Data provided:
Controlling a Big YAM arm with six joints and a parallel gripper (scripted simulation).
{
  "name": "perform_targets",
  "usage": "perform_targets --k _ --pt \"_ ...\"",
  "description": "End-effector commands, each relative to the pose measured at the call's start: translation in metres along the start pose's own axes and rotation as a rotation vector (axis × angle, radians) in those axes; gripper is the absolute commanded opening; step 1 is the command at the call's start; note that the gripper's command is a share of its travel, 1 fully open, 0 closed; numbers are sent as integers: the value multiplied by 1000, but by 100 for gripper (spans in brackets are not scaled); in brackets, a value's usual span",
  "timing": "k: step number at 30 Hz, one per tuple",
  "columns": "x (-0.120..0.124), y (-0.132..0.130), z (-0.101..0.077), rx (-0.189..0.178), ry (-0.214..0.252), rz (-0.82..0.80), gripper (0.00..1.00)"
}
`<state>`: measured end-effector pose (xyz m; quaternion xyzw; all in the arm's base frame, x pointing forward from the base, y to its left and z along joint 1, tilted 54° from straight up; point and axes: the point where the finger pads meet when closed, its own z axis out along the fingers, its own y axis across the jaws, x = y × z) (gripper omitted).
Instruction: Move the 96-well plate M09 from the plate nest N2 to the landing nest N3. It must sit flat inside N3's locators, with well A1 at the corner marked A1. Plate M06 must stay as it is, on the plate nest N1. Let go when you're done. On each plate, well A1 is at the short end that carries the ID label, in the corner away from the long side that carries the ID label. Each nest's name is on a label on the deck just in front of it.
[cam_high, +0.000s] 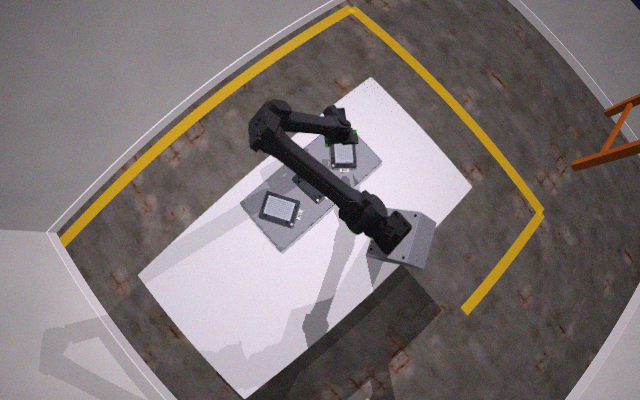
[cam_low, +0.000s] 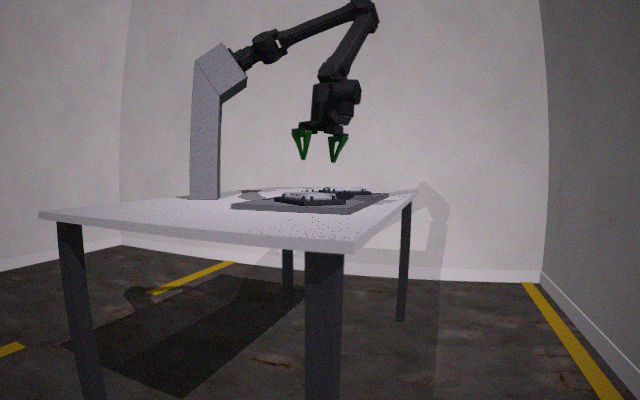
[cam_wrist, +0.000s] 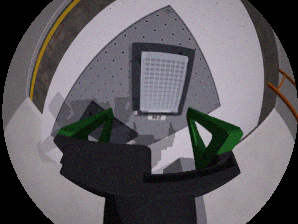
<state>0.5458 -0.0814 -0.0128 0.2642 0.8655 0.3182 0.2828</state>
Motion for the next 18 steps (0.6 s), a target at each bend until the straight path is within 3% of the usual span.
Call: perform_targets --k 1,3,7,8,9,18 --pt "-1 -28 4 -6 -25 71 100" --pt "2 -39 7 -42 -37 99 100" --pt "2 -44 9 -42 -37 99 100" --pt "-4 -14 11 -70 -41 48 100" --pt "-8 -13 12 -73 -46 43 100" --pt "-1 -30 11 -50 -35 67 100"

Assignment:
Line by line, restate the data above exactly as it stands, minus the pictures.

Answer below:
Controlling a Big YAM arm with six joints and a parallel gripper (scripted simulation).
{
  "name": "perform_targets",
  "usage": "perform_targets --k _ --pt \"_ ...\"",
  "description": "End-effector commands, each relative to the pose measured at the call's start: translation in metres along the start pose's own axes and rotation as a rotation vector (axis × angle, radians) in those axes; gripper is the absolute commanded opening; step 1 is the command at the call's start; note that the gripper's command is a share of its travel, 1 fully open, 0 closed; numbers are sent as integers: the value multiplied by 1000, but by 100 for gripper (spans in brackets are not scaled); in brackets, a value's usual span",
  "timing": "k: step number at 30 Hz, one per tuple",
  "columns": "x (-0.120..0.124), y (-0.132..0.130), z (-0.101..0.077), rx (-0.189..0.178), ry (-0.214..0.252), rz (-0.82..0.80), gripper (0.00..1.00)"
}
`<state>`: measured end-effector pose (xyz m; quaternion xyzw; all in the arm's base frame, x pointing forward from the base, y to its left and z along joint 1, tilted 54° from straight up; point and axes: the point where the finger pads meet when closed, its own z axis out along the fingers, its own y axis across the jaws, x = y × z) (gripper omitted).
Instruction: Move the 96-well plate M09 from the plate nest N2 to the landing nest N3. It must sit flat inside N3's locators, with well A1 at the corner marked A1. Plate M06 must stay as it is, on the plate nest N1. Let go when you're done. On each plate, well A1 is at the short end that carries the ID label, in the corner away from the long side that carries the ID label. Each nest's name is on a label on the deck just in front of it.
[cam_high, +0.000s] 
[cam_low, +0.000s] 
[cam_wrist, +0.000s] 
<state>0.5458 -0.0814 -0.0128 0.2642 0.8655 0.3182 0.2828</state>
Motion for the next 18 steps (0.6 s), a target at each bend until the straight path is within 3% of the usual span.
Call: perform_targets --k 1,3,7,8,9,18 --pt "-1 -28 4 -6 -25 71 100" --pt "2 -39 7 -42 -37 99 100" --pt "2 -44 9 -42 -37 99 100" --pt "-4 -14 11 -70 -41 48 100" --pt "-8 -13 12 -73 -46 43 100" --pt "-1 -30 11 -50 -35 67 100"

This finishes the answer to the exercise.